> [Task prompt] Please write out the whole listing that follows exactly; the pictures stay out.

[[ Data section open ]]

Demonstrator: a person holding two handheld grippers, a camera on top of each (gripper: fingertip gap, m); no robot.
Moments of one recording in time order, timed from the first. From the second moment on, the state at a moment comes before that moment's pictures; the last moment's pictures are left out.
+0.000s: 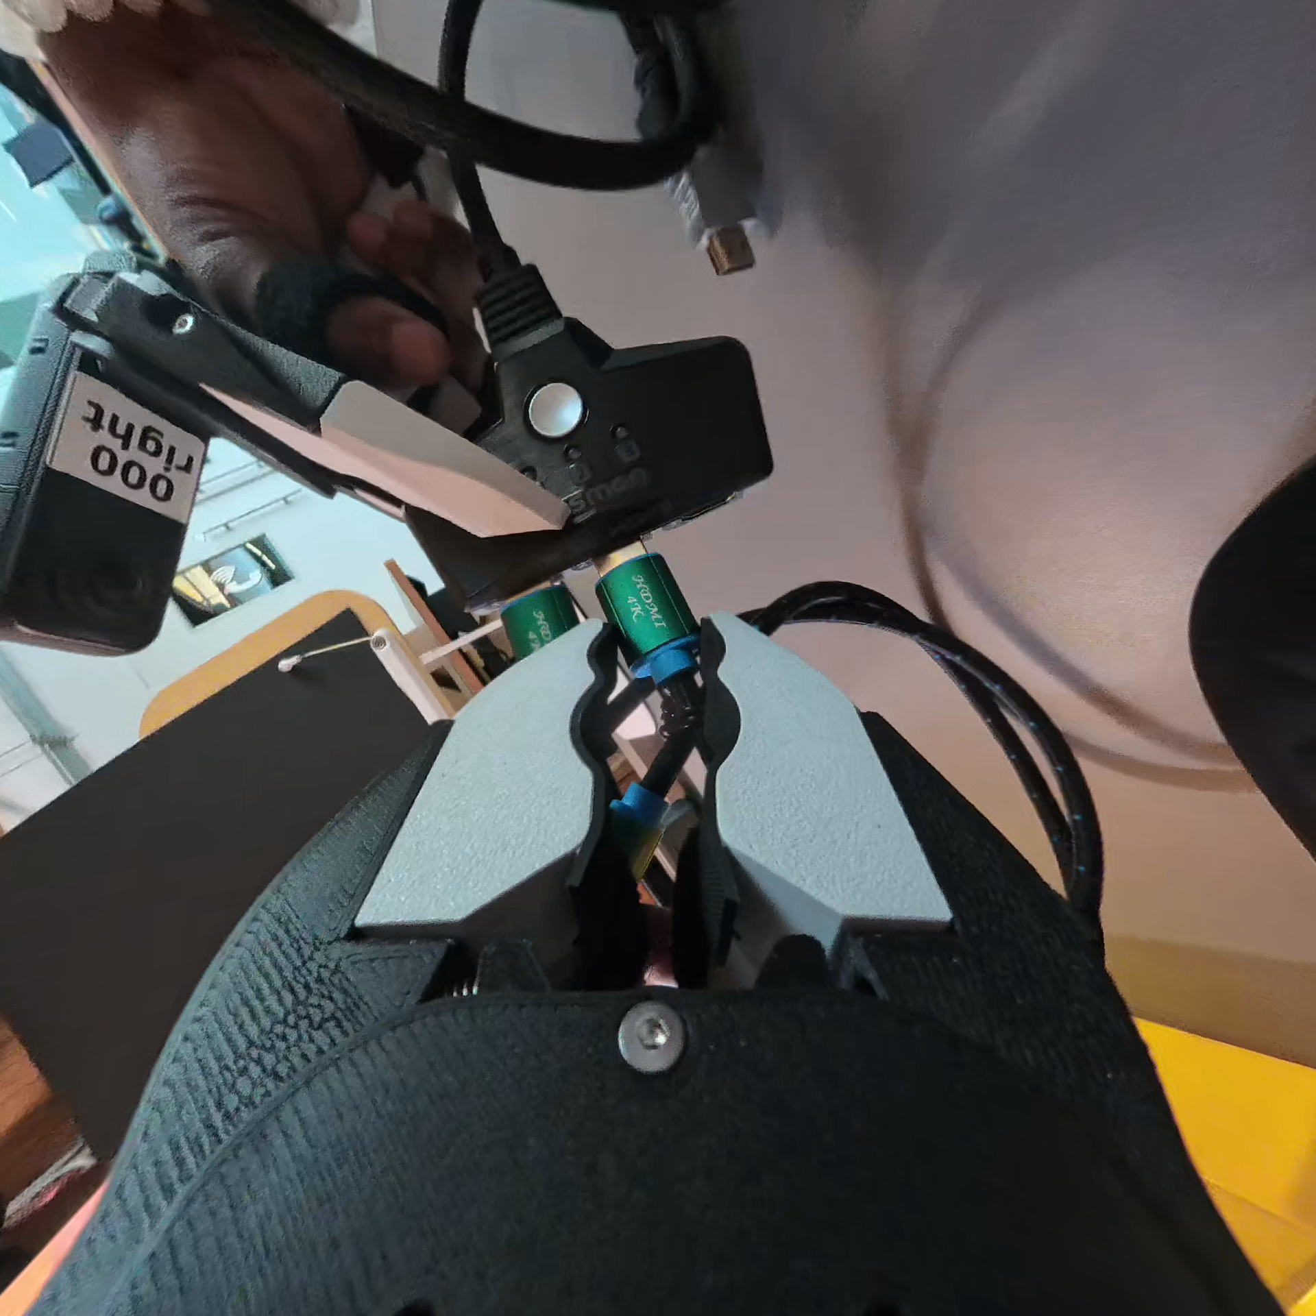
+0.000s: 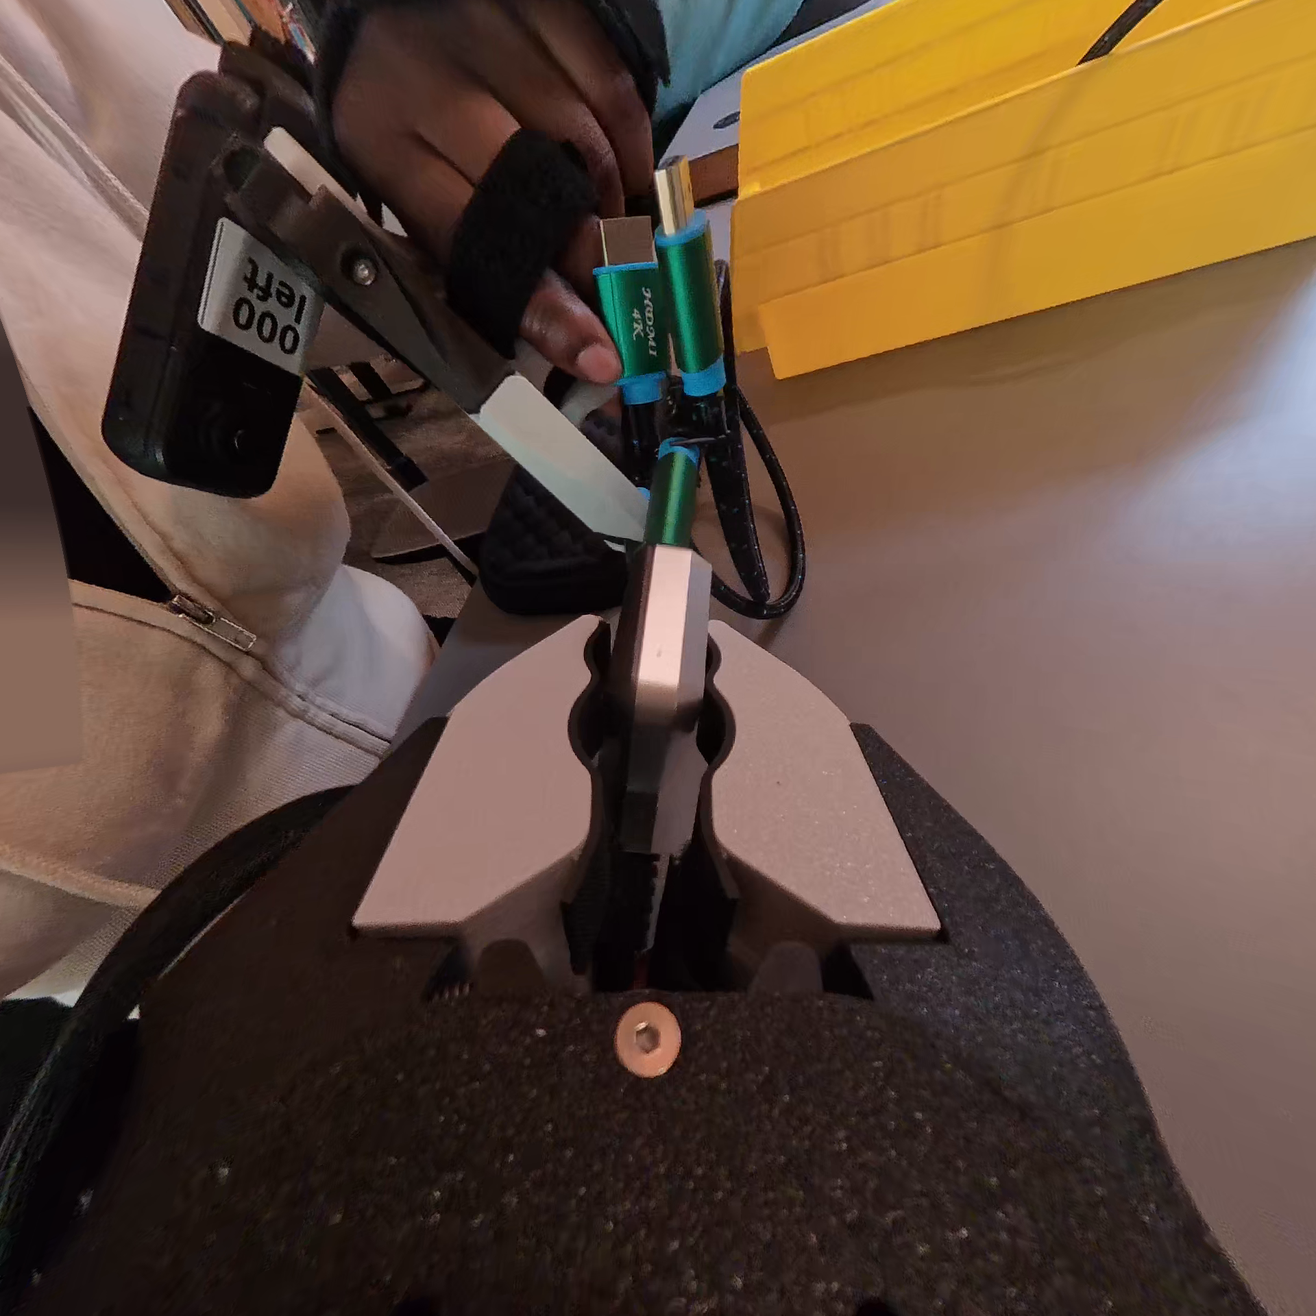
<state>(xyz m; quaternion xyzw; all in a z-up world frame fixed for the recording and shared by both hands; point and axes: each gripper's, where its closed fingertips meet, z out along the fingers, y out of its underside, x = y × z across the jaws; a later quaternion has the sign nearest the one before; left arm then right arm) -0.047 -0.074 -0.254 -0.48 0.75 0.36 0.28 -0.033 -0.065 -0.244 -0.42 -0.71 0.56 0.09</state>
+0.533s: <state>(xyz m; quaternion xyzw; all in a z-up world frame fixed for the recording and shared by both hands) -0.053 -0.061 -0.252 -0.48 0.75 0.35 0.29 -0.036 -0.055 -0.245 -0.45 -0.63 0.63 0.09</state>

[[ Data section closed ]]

> [Output for this exercise]
Demonstrator: a person holding two handheld grippers, a camera on top of each (gripper: fingertip gap, m); no robot.
Moments of one recording in time order, timed from the first. From the second moment on, the state at a moment comes before that moment's pictures; the last moment's pictures are left out.
+0.000s: 
+0.000s: 
<state>(xyz m; quaternion xyzw; all in a z-up world frame fixed for the recording and shared by both hands; point and axes: each gripper's, where its closed fingertips meet, z out along the fingers, y out of its underside, x = y × z across the jaws; a later quaternion has the sign nearest the one before; left arm then right arm) -0.047 -0.074 -0.254 -0.48 0.75 0.36 0.28 -0.033 -0.065 -0.244 -0.42 -0.71 0.56 0.09</state>
+0.533s: <state>(xyz m; quaternion xyzw; all in a z-up world frame fixed for the recording and shared by both hands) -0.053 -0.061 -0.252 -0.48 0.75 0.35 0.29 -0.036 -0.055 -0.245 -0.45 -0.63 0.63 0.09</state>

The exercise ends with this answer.